Write out the listing exactly, dropping any picture it contains.

———

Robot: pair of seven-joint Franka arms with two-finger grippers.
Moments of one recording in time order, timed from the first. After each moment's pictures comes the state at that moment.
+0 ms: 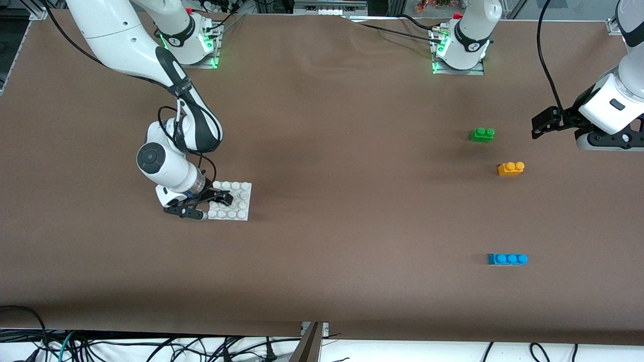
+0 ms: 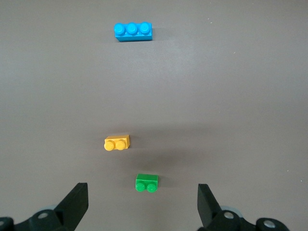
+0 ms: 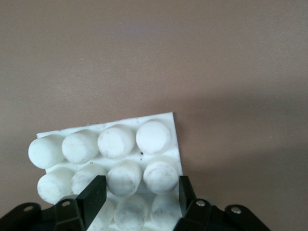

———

> _TASK OUTPUT_:
Robot: pair of seven-joint Franka arms with two-finger grippers.
Moments of one recording in time order, timed from the first. After each moment's pictures comes the state at that moment.
+0 ms: 
+0 ms: 
+0 ms: 

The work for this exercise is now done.